The ECA Reform Act passed the Senate in a bipartisan 68-29 vote as part of the 2023 Omnibus Appropriations Package.

“Today, the Senate took a necessary, historic, and commonsense step to remove dangerous ambiguities from the process governing presidential elections and protect our fragile American democracy. The Electoral Count Reform Act is the most important piece of legislation we’ve passed this Congress because it protects the foundation of our entire democratic system,” said Senator King. “After attempts to overturn a free and fair election in 2021 exposed dangerous vulnerabilities in the antiquated Electoral Count Act, this bill was essential to defuse the ticking timebomb at the heart of our system of government.
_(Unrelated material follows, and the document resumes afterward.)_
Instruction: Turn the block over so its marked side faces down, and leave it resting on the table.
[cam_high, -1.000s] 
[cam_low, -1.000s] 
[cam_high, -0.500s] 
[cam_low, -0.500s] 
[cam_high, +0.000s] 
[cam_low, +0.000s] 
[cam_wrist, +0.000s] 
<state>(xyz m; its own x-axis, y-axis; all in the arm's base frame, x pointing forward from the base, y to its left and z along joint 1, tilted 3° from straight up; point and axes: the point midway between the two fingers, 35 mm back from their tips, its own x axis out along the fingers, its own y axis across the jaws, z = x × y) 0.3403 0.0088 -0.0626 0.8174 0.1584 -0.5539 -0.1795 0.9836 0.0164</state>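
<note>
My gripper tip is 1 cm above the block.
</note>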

Now, as some continue to raise doubts about our electoral system, the bill ensures the ECA can never again be used as a weapon by disappointed candidates. The bipartisan Electoral Count Reform Act we passed today prevents abuse of the 1887 law by making the process for certifying a presidential election clearer and more resistant to manipulation and mischief.
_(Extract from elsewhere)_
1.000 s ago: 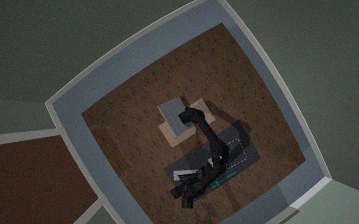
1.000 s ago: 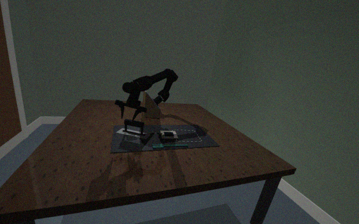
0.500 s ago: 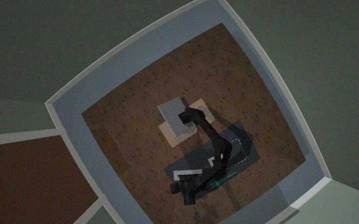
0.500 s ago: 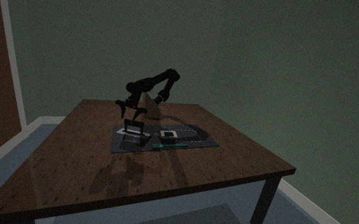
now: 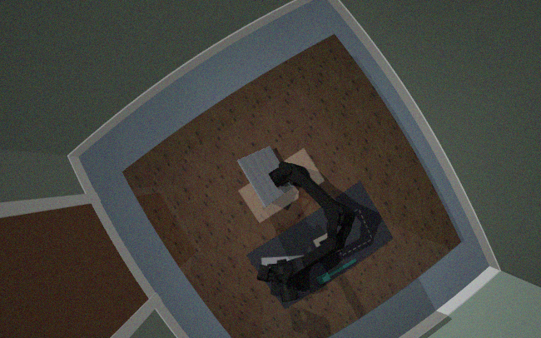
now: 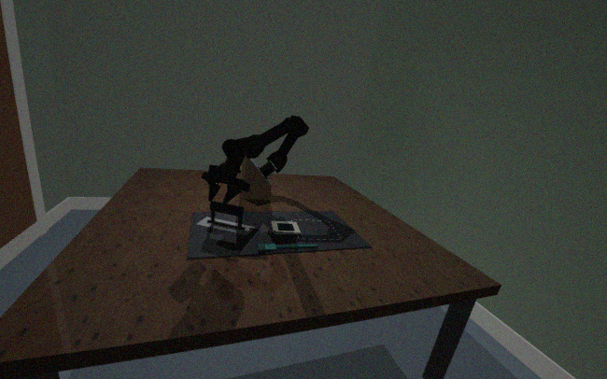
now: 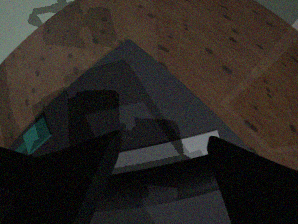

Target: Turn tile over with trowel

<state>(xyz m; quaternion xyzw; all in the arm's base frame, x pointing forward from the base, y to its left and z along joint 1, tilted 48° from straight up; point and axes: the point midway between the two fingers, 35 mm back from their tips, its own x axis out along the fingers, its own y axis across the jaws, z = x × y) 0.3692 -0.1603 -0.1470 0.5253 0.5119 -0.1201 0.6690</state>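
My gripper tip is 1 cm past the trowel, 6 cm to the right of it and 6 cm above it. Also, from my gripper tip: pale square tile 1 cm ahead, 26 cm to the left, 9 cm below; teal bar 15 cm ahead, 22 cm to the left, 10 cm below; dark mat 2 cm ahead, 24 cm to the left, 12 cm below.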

“Make no mistake, this bill is no substitute for the comprehensive voting rights and process reforms we need to confront the wider challenges facing our democracy,” Senator King continued. “While I continue to look for ways to better protect the democratic process for all Americans, this effort will further guarantee that the will of the voters cannot be undermined once they’ve made their choice. After over a year of work on this bill, I’m proud my colleagues and I could find bipartisan consensus to stave off a looming crisis in our presidential election process. I want to thank Senators Durbin and Klobuchar who partnered with me on our first draft of the bill, the dozens of historians, lawyers, and experts who shared their knowledge, and all my Senate colleagues, particularly Senators Collins and Manchin, who helped get this critical effort across the finish line.”
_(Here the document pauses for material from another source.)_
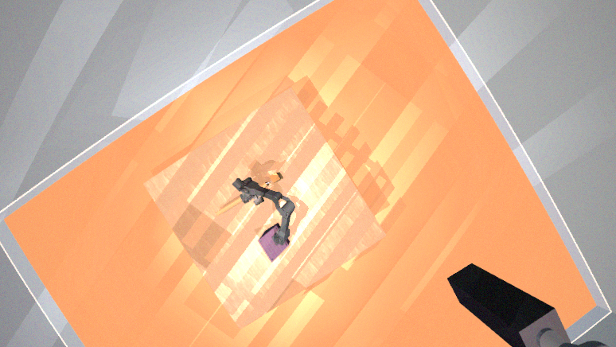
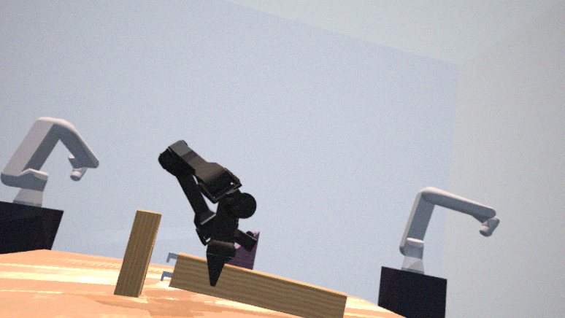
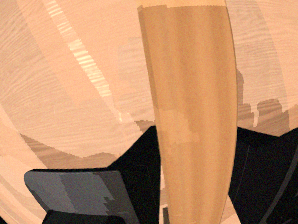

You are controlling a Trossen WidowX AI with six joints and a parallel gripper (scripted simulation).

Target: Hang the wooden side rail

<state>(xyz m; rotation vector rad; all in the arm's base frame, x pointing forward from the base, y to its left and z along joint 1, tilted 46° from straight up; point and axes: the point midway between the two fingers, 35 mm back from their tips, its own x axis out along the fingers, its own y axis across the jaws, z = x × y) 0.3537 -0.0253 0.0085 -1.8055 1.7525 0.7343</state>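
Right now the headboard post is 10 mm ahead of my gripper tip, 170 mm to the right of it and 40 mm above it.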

The Electoral Count Reform and Presidential Transition Improvement Act updates the outdated and vague 1887 Electoral Count Act to ensure that electoral votes tallied by Congress accurately reflect the will of the voters in each state. The bill replaces ambiguous provisions with clear procedures to ensure the counting of electoral votes can’t be exploited. Key provisions in the bill include:

  • Clarifying the Role of the Vice President.
    • Affirmatively states that the constitutional role of the Vice President in the counting of electoral votes is ceremonial, with no power to adjudicate conflicts that might arise.
  • Raising the Objection Threshold.
    • Raises the threshold to object to a state’s electors to at least one-fifth of the duly chosen and sworn members of both the House of Representatives and the Senate – up from one member of each chamber.
  • Ensuring a Single, Accurate Slate of Electors.
    • Designates each state’s governor as responsible for submitting a single slate of electors to Congress.
    • Ensures a state’s executive can’t submit a slate of electors in violation of state and federal law.
  • Expediting Judicial Review.
    • Provides an expedited review process, including a three-judge panel with appeal to the Supreme Court, of certain claims related to a state’s slate of electors.
  • Preventing Moving or Canceling of Elections.
    • Requires “extraordinary and catastrophic” events for a state to move their election, and removes a provision that allows states to declare failed elections.

Senator King has been a leader on reforming the Electoral Count Act (ECA) of 1887, and in February, released a discussion draft with Senators Amy Klobuchar (D-Minn.) and Dick Durbin (D-Ill.) to inform Senate-wide efforts to update the law to reflect 21st century threats. Last month, in a hearing of the Senate Rules and Administration Committee, King questioned election experts on ECA reform proposals and what provisions must to be in any final bill to effectively protect America’s electoral process.